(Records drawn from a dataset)
*-*-*

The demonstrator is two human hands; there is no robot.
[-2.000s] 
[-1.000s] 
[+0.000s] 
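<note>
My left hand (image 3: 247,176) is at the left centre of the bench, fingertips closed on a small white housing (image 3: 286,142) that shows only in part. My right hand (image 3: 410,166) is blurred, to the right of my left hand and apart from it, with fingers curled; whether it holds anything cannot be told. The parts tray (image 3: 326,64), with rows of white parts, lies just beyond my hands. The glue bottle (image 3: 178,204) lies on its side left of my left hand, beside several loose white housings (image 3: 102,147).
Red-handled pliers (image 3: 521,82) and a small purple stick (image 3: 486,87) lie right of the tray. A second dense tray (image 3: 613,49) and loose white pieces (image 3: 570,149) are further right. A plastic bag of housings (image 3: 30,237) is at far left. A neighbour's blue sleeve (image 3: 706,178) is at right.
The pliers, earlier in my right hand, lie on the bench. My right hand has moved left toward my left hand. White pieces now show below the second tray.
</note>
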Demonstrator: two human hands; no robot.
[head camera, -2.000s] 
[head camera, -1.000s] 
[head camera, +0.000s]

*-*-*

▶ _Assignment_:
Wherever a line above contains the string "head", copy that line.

▶ _Finished task_:
[head camera, -2.000s] 
[head camera, -1.000s] 
[head camera, +0.000s]

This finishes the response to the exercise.